= John Case (Aristotelian writer) =

John Case (or Johannes Casus) (died 1600) was an English writer on Aristotle.

==Life==
Case was born between 1539 and 1546 at Woodstock, Oxfordshire, and was a chorister at New College and Christ Church, Oxford. He was elected to a scholarship at St. John's in 1564. He was B.A. in 1568, M.A. in 1572, and became a fellow of his college. He had a high reputation as a disputant. Being "popishly affected," says Anthony Wood, he "left his fellowship and married" in 1574. His wife was Elizabeth Dobson, the widow of John Dobson, the keeper of Bocardo prison. Case's stepdaughter Anne Dobson married Regius Professor of Medicine (Oxford) Bartholomew Warner.

Case obtained leave from the university to read logic and philosophy to young men, chiefly Roman Catholics, in his own house in Oxford; it became a largely attended philosophical school due to Case's reputation as a logician and dialectician. Among his pupils was Edward Weston. He wrote various handbooks for his students' use, which were published and for a time popular, though they had fallen into disrepute in Wood's day. He is described as "a man of an innocent, meek, religious and studious life," an agreeable conversationalist, an enthusiastic teacher, and a great favourite with his pupils. He was in addition an authority on music and a distinguished physician, becoming M.D. in 1589.

Case made money in the practice of medicine and left various sums to St. John's College, New College, and the poor of Woodstock. In 1589 he became Canon of Sarum. He died on 23 January 1599 – 1600 and was buried in the chapel of St. John's College. His portrait is in the Bodleian Library.

==Works==

Title page of John Case's Sphaera Civitatis (1588)
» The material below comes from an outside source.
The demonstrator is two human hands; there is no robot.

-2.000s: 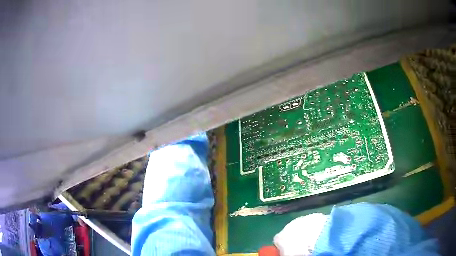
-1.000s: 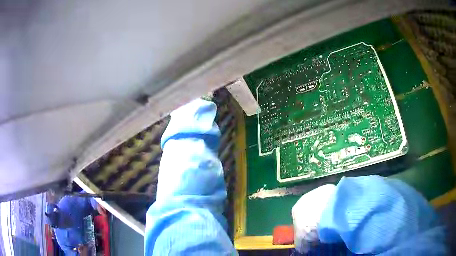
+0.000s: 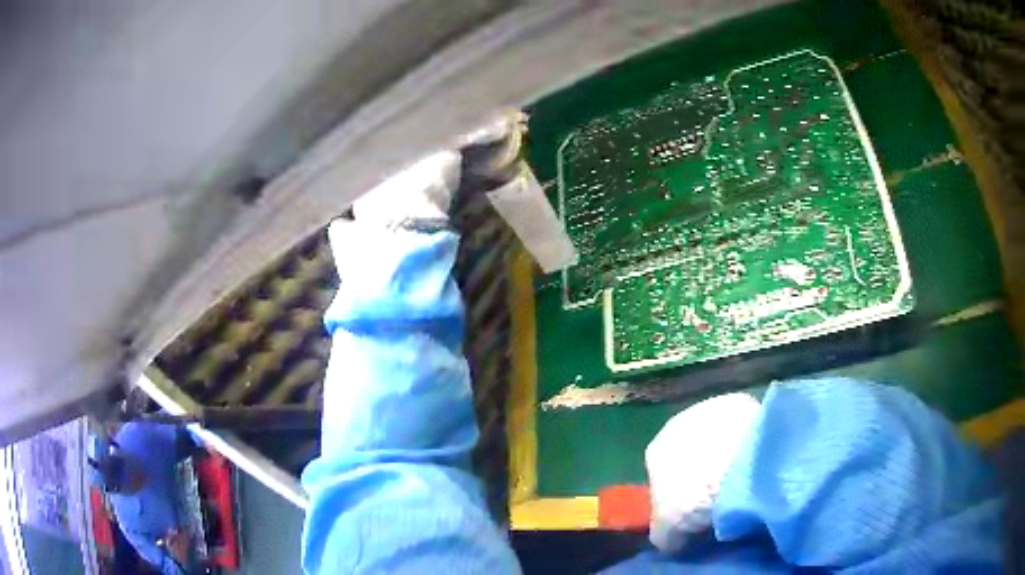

Most of Case's works were commentaries on various treatises of Aristotle (Organon, Nicomachean Ethics, Politics, Economics, Physics) under curious titles; they enjoyed a large circulation during his time, and were frequently reprinted.

His works include Summa veterum interpretum in universam dialecticam Aristotelis (1584, on the Organon) and Speculum moralium quaestionum in universam ethicen Aristotelis (1585, a commentary on the Nicomachean Ethics; verses prefixed by Laurence Humphrey), which was the first book printed at the press presented to Oxford by their chancellor, Robert Dudley, 1st Earl of Leicester, and which had been reprinted eight times in Frankfurt by 1625.

Sphaera Civitatis (1588, a commentary on Aristotle's Politics), like other books by Case, was reprinted abroad, and Barnes, the printer, obtained an order from the university in 1590 that every bachelor should take one copy on "determining."

Case's later works were Reflexus Speculi Moralis (1596, a commentary on the Magna Moralia), Thesaurus Oeconomiae (1597, a commentary on the pseudo-Aristotelian Economics), Lapis philosophicus seu commentarius in VIII libros Physicorum Arisotelis in quo arcana physiologiae examinantur (1599, a commentary on Aristotle's Physics; despite the title it bears no relation to alchemy) and Ancilla Philosophiae (1599, an epitome of the Physics).

He also wrote an Apologia Musices, tam vocalis quam instrumentalis et mixtae (1588), of which there is a copy in the Lambeth Library. The Praise of Musicke; wherein...is described the sober and lawful use of the same in the Congregation and Church of God (1586) is also attributed to him. This is dedicated to Sir Walter Raleigh by the printer Barnes, who calls it "an orphan of one of Lady Musicke's children." A contemporary, Thomas Watson, wrote some verses, now in the Rawlinson manuscripts, to Case on the publication called "A Gratification unto Mr. John Case for his learned book lately made on the Praizes of Musick."

There are three letters from Case in British Library Harley MS 6995. He prefixed a letter to Nicholas Breton's Pilgrimage to Paradise.